In conditions of a rapidly deteriorating economy and growing unemployment, social tensions are rising. Truck maker Volvo was forced to abandon plans to award large bonuses to 250 top employees due to widespread public outcry. The bonuses would have increased salaries for some by up to 60 percent at a time when the firm was announcing job cuts at its plants across Sweden. The government felt compelled to publish a statement denouncing such “excesses”. In an article in Dagens Nyheter, members of the government wrote, “There must be no question that the management of state-owned companies work with the good of the Swedish people in the front of their minds.

“We are closing the door to all possibilities for variable remuneration and bonus. All the top managers at state-owned companies will only have fixed wages under the new guidelines.”

Shortly after this was written, a further scandal erupted over the AMF pension company, one of Sweden’s largest pension management funds. The firm has been rewarding its executives with handsome bonuses and pension pay-offs, including a pension reportedly worth 30 million kronor to former CEO Christer Elmehagen. At the same time, AMF has been consistently cutting its pension payments to ordinary people, claiming it had insufficient funds to continue payment at the previous level.

The trade unions were implicated in the scandal as Wanja Lundby-Wedin, head of the Trade Union Confederation (LO), sits on the board of AMF and would have approved any bonus payments to top executives. Fearing a popular backlash, Social Democrat leader Mona Sahlin was compelled to call for Lundby-Wedin’s resignation from the AMF board, which took place on April 5. Sahlin also blamed the recent poor poll ratings for her party, which has fallen by eight percentage points to 30 percent, on Lundby-Wedin’s role in the AMF scandal.

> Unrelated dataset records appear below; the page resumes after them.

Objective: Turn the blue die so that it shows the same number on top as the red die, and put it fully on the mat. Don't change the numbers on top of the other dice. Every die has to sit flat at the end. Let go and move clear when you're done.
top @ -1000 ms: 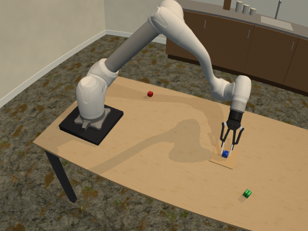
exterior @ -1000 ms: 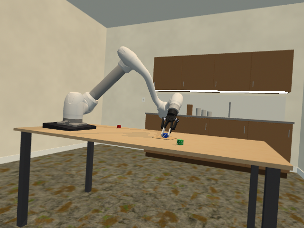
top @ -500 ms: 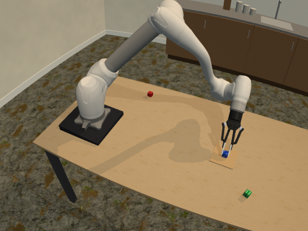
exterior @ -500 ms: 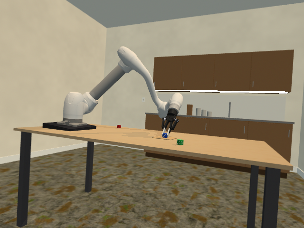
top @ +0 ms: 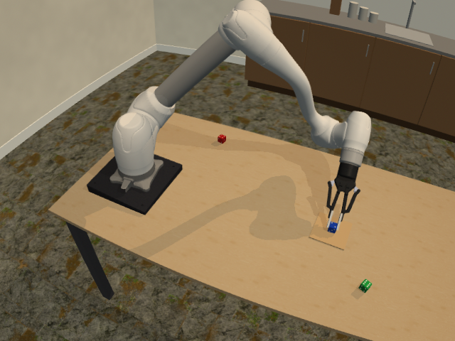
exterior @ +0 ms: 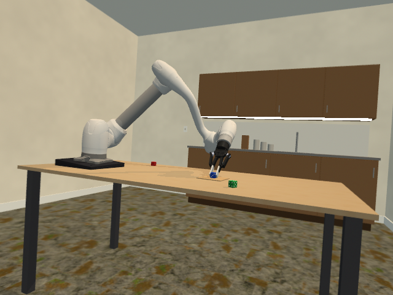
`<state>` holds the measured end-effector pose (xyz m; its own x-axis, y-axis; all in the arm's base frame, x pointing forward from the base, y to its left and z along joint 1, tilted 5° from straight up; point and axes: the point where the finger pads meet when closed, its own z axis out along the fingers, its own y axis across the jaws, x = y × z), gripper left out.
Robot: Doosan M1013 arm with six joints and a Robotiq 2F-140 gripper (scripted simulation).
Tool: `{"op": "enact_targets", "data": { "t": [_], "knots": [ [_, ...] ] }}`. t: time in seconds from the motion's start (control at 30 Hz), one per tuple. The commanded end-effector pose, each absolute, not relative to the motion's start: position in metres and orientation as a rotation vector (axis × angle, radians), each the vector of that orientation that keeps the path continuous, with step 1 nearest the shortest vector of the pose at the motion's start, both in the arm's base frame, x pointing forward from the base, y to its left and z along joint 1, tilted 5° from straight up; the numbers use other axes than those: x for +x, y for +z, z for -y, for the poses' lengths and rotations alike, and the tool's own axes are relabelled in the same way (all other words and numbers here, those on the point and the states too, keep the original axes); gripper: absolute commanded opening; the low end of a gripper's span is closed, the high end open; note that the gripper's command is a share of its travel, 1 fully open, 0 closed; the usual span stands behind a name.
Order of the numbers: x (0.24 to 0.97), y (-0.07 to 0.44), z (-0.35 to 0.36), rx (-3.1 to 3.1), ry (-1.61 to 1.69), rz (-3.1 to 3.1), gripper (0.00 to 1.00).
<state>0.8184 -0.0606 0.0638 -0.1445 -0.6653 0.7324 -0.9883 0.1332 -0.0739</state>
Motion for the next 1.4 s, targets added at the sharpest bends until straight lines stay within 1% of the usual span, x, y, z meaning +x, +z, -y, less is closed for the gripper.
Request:
{"op": "enact_targets", "data": {
  "t": [0.0, 0.5, 1.0, 1.37],
  "knots": [
    [0.818, 0.064, 0.061, 1.587, 0.775, 1.875, 0.24],
    [0.818, 0.068, 0.060, 1.587, 0.776, 1.875, 0.24],
    [0.814, 0.122, 0.058, 1.587, 0.776, 1.875, 0.24],
    [0.814, 0.134, 0.057, 1.587, 0.775, 1.875, 0.24]
  ]
}}
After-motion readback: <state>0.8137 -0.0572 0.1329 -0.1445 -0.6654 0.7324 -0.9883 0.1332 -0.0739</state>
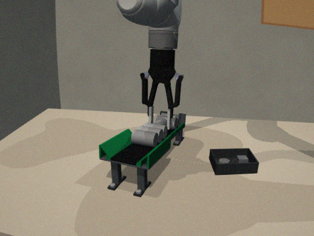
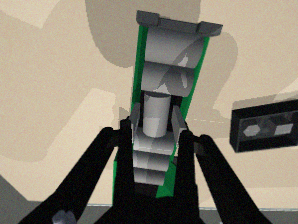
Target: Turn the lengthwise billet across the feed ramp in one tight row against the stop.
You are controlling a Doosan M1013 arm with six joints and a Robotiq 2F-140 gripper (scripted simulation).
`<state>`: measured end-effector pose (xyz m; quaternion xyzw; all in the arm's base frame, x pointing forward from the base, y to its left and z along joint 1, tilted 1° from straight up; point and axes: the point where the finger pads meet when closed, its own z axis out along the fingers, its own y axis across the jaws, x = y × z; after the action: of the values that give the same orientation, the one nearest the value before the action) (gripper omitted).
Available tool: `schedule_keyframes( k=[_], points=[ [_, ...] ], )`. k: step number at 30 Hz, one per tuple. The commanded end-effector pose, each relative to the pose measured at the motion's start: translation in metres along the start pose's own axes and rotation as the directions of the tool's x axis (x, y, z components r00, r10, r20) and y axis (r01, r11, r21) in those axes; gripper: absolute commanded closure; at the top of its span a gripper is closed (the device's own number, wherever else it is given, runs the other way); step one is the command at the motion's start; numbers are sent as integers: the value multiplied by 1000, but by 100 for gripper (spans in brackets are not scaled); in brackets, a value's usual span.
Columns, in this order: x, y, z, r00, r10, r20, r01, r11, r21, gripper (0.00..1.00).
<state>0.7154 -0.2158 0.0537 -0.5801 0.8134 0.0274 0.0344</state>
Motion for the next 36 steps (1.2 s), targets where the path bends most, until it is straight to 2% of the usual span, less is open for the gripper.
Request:
schedule_keyframes(
  k=[1, 2, 36],
  points=[
    [0, 0, 0, 1000, 0, 0, 0, 1000, 0, 59],
    [0, 0, 0, 1000, 0, 0, 0, 1000, 0, 90],
    [0, 0, 0, 1000, 0, 0, 0, 1000, 0, 90]
  ],
)
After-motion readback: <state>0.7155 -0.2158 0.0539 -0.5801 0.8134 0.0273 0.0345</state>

On April 6, an emergency meeting of LO agreed to permit Lundby-Wedin to continue in her post as union head.

The role of the trade unions in the case of AMF is no aberration. Rather it is a result of their nationalist outlook and attempts to secure agreements with employers at the expense of the working class. Last month, one of the largest unions, IF Metall, announced an agreement with employers to permit wage reductions by up to 20 percent through the end of March 2010 and possibly longer. 

Workers are already drawing their own conclusions about the role of the unions. Last year union membership dropped dramatically, with LO losing over 30,000 members in the first nine months. This followed on from a 7.2 percent decline in union membership in 2007. The same has been true of the established political parties, with five of the seven parties represented in the Riksdag (parliament) reporting decreased memberships in recent months.

Sahlin’s approval rating now stands at half that of Prime Minister Frederick Reinfeldt. At the start of 2008 the so-called Red-Green Alliance (Social Democrat-Green Party-Left Party) held nearly a 20 percent lead in the polls over the Alliance made up of the Moderate, Liberal, Centre and Christian Democrat parties.

On every major policy decision, the Social Democrats have offered no real alternative to the right-wing Alliance government. While its members abstained from voting in parliament on the financial backing for the banks, it supported the measures in principle.

In its negotiations over a potential three party coalition together with the Greens for next year’s election, the Social Democrats insisted that the Left Party accept “responsible economic policies”, including spending cuts to help balance the budget and an independent central bank. The Left Party, while initially raising concerns, reached an agreement at the end of last year to work together at the next election. The latest polls point to neither bloc achieving a majority in the Riksdag, with one survey suggesting that the balance of power could be held by the far-right Sweden Democrats, who could pass the 4 percent threshold for the first time, enabling them to have parliamentary representation.